Sep 05, 2006 23:15
it doesn't seem as evil if you turn it into a 'moo'
so i just spent the better part of an hour myspace stalking people that i went to DCAD with whom i'm not in contact with anymore.
i sent a couple of them messages in the spring and fall, and never got any back. so i figured they'd rather avoid.
stinky ratfinks.
also, it seems like more than a few people are feeling stuck in wherever they are and not feeling like they're progressing (that's you, chunk, bonaia, and sometimes wife)
but it seems like more the majority than not. i feel like things are pushing me to be more ready than i am. and its weird cause when i think about it, it seems like i actually AM stuck and not progressing... but i'm not looking for that kind of progressing?

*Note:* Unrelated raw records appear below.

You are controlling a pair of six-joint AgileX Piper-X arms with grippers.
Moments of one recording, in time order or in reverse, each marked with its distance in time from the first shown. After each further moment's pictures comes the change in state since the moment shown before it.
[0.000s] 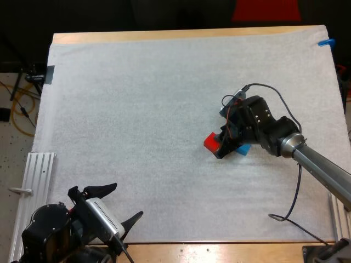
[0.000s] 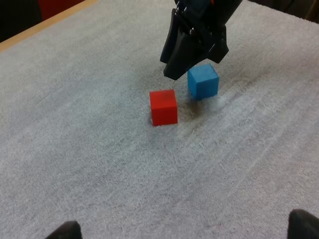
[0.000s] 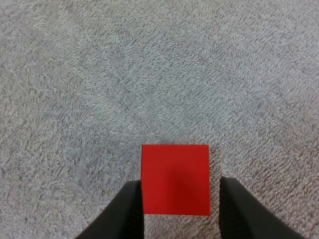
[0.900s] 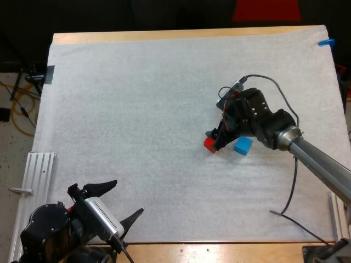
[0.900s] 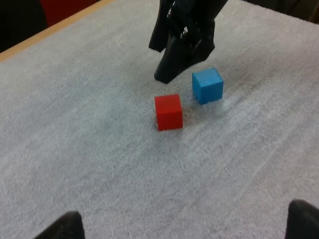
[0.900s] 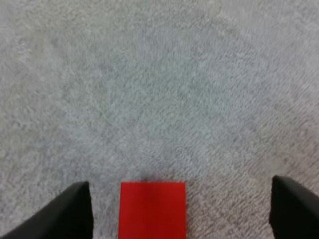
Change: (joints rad) left arm 0.000 0.000 0.000 -0.037 0.000 0.001; right arm 0.000 0.046 -0.076 0.007 0.030 -0.009
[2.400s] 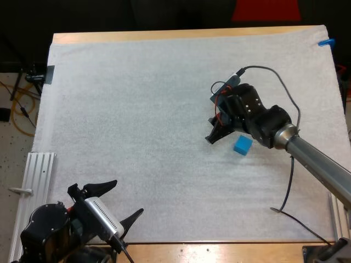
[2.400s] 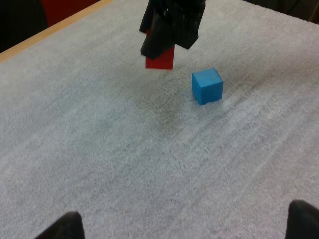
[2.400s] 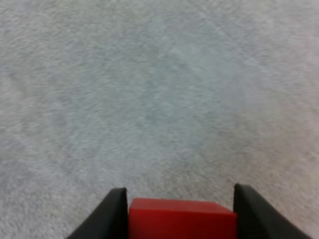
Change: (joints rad) left arm 0.000 0.000 0.000 0.000 0.000 0.000; right arm 0.053 -0.030 -0.087 0.067 0.207 0.025
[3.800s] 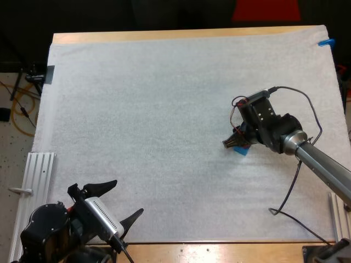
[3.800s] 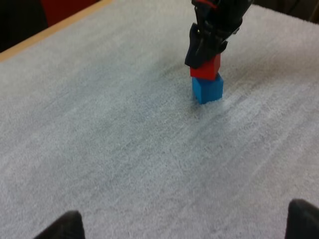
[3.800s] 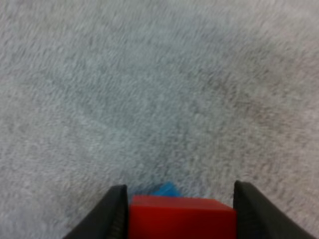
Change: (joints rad) left arm 0.000 0.000 0.000 0.000 0.000 0.000; right arm -0.078 -0.015 0.155 0.050 0.092 0.267
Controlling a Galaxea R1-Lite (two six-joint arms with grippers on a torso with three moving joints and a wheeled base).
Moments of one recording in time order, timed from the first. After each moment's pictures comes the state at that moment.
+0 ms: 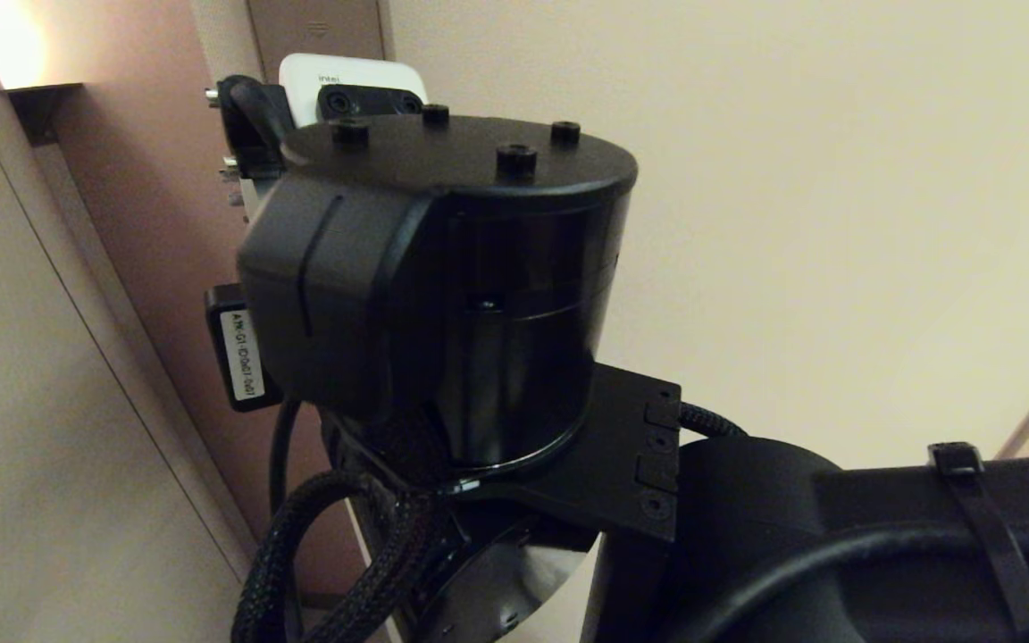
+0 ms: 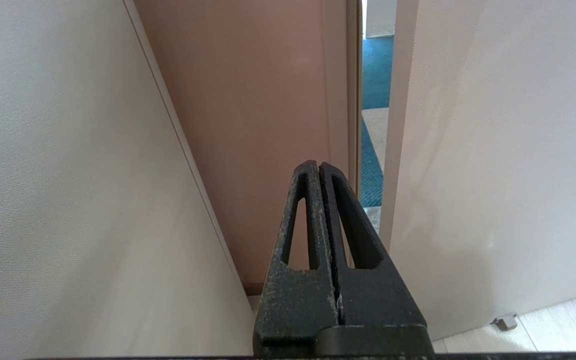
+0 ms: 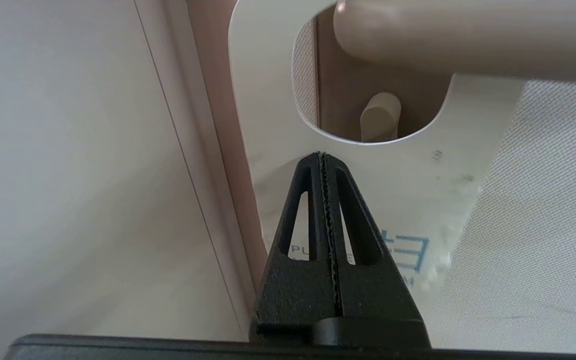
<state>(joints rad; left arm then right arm) 0.00 0.00 0.00 0.00 -0.03 0.09 1.20 2.04 -1.60 -0.55 -0.63 0.07</state>
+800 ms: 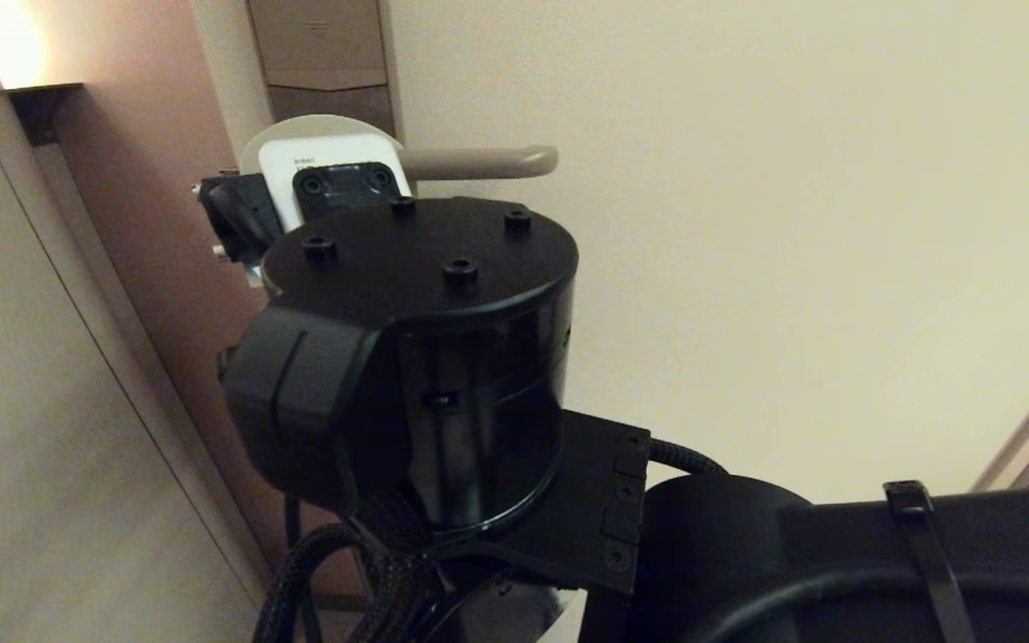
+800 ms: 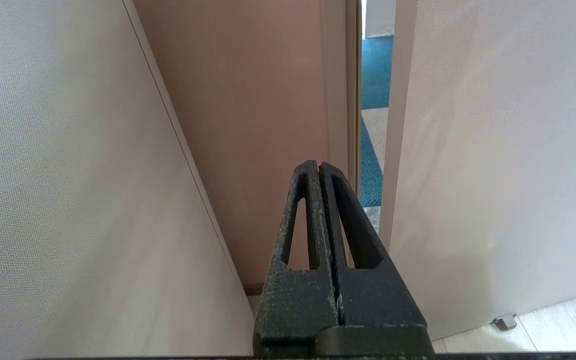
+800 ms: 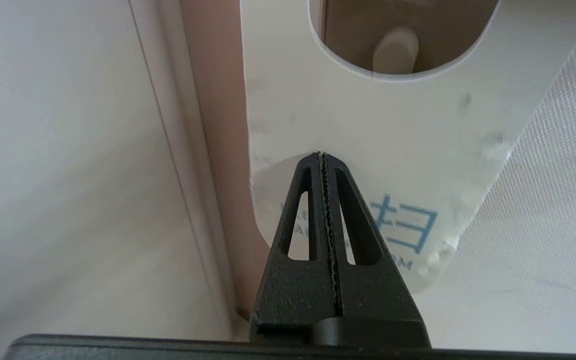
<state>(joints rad) -0.01 0.00 0.00 0.00 -0.03 0.09 1.21 2.05 -1.55 -0.55 -0.65 0.03</state>
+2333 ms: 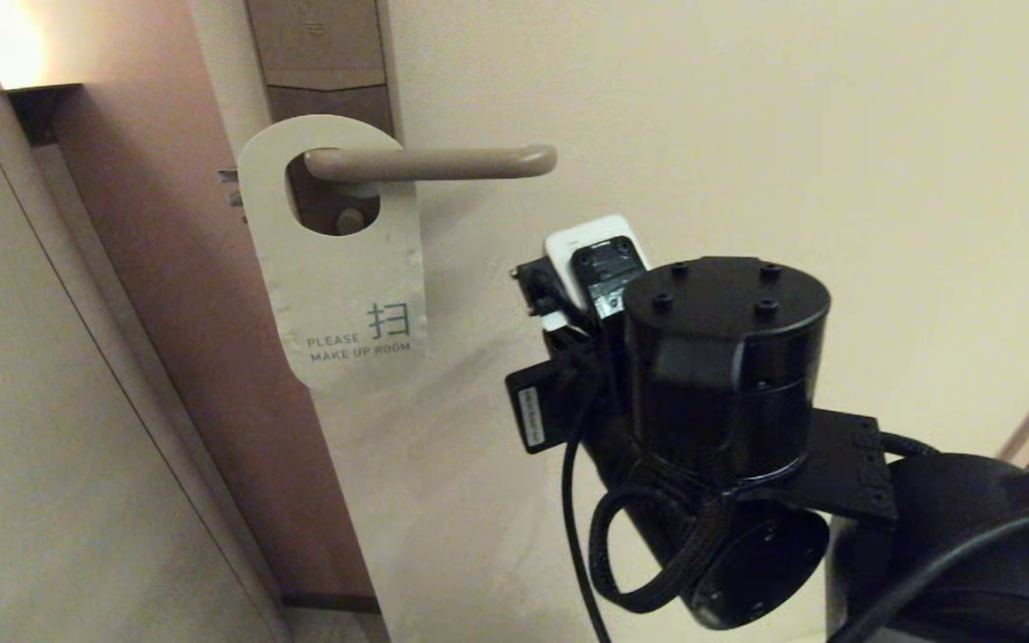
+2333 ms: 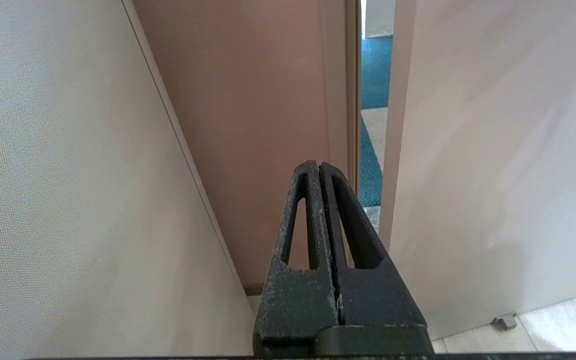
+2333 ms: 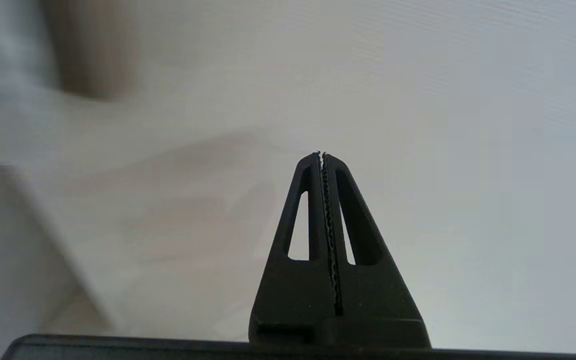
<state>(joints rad) -0.01 0.00 0.00 0.00 -0.04 0.09 1.02 1.80 -1.10 -0.54 -0.75 -0.04</state>
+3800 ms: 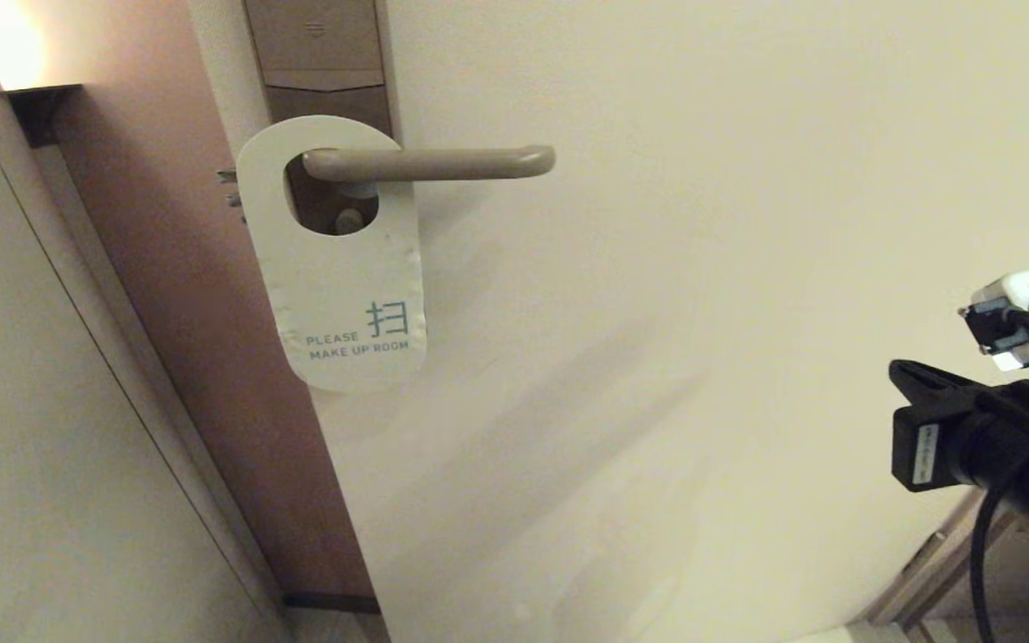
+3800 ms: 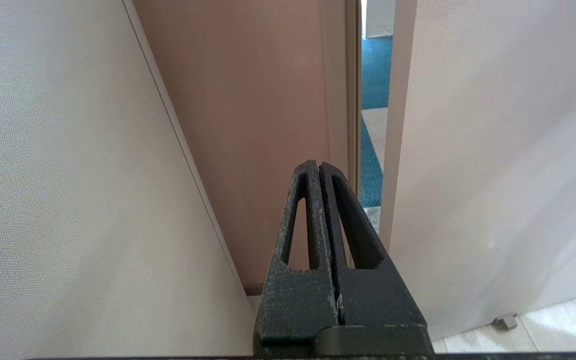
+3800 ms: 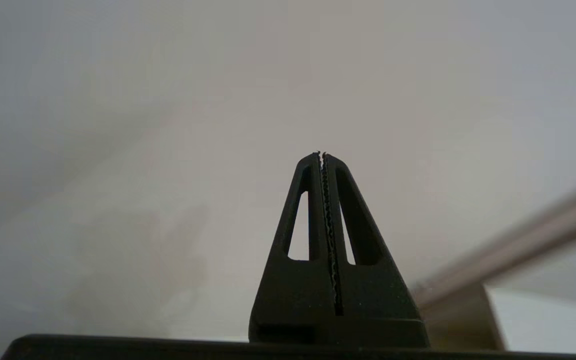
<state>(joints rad) 0.00 0.00 0.00 0.00 -0.04 0.09 0.64 1.24 -0.57 -0.42 -0.73 -0.10</state>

this whole entry is stupid, i think i just complained in my last one about not progressing.
look, i'm not ready to be a mom, i'm not ready to make 'my art' a specific distinctive way, i'm not ready to commit to a real job, i'm not ready to take on my parents' emotional problems, i'm not ready for any of that crap. and i KNOW it's not like i'm rushing into it, and i KNOW i just take longer and need to take more time.
its just really frustrating to feel like i need to explain myself to family, or to random people you catch up with like once every three years who really don't care WHAT you're doing, they're just trying to make their little weird connections again so they can tell the people they know that they finally saw so-and-so and they're doing whatever and isn't that weird?
it's NOT weird, you ballsacks, its just delaware, and i'm sorry i don't have a linear progression.
so i'm behind at school.
so i'm better at making mistakes than making progress.
aren't mistakes progress?
i think things will just feel a LOT better when i'm not around the mom to remind me of all the ways i'm not succeeding.
this year is looking surprisingly good.
i know enough people that i'll still have people to hang out with, but not so many that i won't be staking out in the studio doing weird nonsense things, i'm living on my own with my cat, it looks like i'll get my office job back, and i know these profs well enough to know that me being unsure of what i'm doing, but being sure that i WANT to be unsure, is OKAY, even if its not okay by them.
i'll have beer money and visiting liam money, and my friends are offering to spoil me post-birth.
i don't have any reason for a little rant other than horomones.
i love my cat, i love my boyfriend, i love my wife, i love painting, and i'm not afraid of loving painting even if sometimes i'm afraid to paint.
its okay to not want to paint sometimes, i don't want to be obsessed with painting to the point that i'm obsessed with money and doing alka seltzer commercials (cough cough, salvador dali, cough cough). its okay that i'm obsessed with going on roller coasters and spending too much money on travelling and with having milkshakes and being simple.